14th Speaker of the Legislative Assembly of Manitoba
- In office January 18, 1923 – June 12, 1936
- Preceded by: James Bryson Baird
- Succeeded by: Robert Hawkins

Member of the Legislative Assembly of Manitoba for La Verendrye
- In office August 6, 1915 – July 27, 1936
- Preceded by: Jean-Baptiste Lauzon
- Succeeded by: Sauveur Marcoux

Personal details
- Born: November 11, 1879 St. Pierre du Sud, Quebec
- Died: March 8, 1967 (aged 87) Winnipeg, Manitoba
- Party: Progressive / Liberal-Progressive
- Occupation: telegraph operator, businessman

= Philippe Adjutor Talbot =

Canadian politician (1879–1967)

Philippe Adjutor Talbot (November 11, 1879 – March 8, 1967) was a politician in Manitoba, Canada. He served in the Legislative Assembly of Manitoba from 1915 to 1936, and was Speaker of the Assembly from 1923 to 1936. His name sometimes appears as Peter Talbot.

Talbot was born at St. Pierre du Sud, in the county of Montmagny, Québec, the son of Elzear Talbot and Delina Bacon, and was educated at St. Ferdinand d'Halifax College. Talbot first worked as a telegraph operator and was employed with the Canadian National Railway until 1906. He was a broker and a director of Canadian Agencies Limited and Northern Supply Co., Ltd. Talbot was a business partner of Aimé Bénard. In 1913, he married Charlotte Duguet.

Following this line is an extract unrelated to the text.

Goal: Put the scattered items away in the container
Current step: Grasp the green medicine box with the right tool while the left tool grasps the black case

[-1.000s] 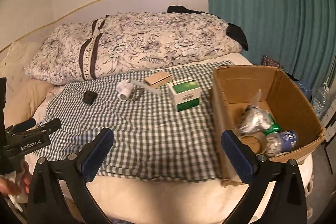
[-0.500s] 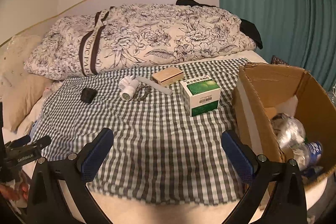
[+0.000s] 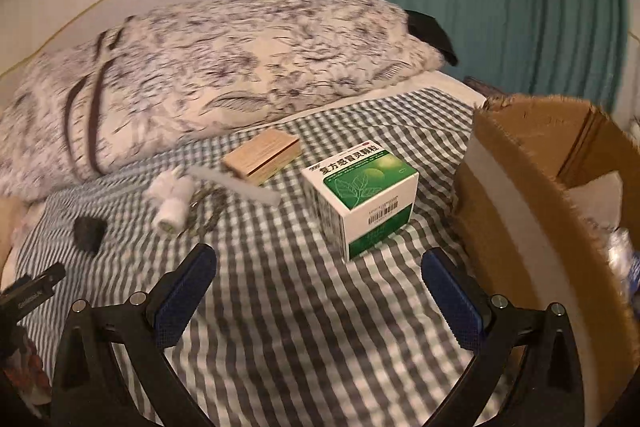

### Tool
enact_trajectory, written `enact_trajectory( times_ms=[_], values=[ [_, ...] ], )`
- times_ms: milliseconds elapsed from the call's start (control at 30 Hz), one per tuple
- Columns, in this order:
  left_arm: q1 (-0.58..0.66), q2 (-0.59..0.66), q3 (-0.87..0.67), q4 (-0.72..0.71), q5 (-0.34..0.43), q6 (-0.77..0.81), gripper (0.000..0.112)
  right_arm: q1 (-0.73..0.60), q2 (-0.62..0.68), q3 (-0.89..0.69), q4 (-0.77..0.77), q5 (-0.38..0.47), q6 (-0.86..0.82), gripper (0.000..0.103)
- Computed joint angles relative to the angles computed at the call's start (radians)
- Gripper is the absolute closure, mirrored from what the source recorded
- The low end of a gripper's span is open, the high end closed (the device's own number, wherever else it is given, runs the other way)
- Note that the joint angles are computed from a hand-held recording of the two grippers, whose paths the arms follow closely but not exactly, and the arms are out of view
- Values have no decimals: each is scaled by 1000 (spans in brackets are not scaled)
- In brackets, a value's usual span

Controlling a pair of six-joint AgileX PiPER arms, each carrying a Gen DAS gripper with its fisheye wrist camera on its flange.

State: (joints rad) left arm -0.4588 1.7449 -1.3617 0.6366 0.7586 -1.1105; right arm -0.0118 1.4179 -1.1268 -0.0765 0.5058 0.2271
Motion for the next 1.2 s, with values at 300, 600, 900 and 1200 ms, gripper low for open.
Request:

He first ran for the Manitoba legislature in the 1914 provincial election, as a candidate of the Manitoba Liberal Party in La Verendrye. He lost to Conservative Jean-Baptiste Lauzon by 228 votes. He ran again in the 1915 election, and defeated Lauzon by 155 votes amid a provincial Liberal landslide.

Talbot initially served as a backbench supporter of Tobias Norris's ministry, but later left the party to become an independent member over the Manitoba Schools question. He was re-elected as an independent in the 1920 provincial election, defeating Farmer candidate L.R. Magnum by 314 votes. He became affiliated with the United Farmers of Manitoba (UFM) after this election, and was re-elected under the UFM banner in the 1922 provincial election. The UFM unexpectedly won a majority of seats, and formed government as the Progressive Party. Talbot was named as Speaker of the Legislature when it met on January 18, 1923, and continued in this office for the next thirteen years.

Talbot was re-elected without difficulty in the 1927 provincial election. In 1932, the Progressive Party formed an electoral alliance with the Liberal Party, and government members became known as "Liberal-Progressives". Talbot was narrowly returned in the 1932 campaign, defeating Conservative R.J.E. Arpin by only 76 votes. He did not seek re-election in 1936.

From 1937 to 1948, he served as clerk of the Executive Council.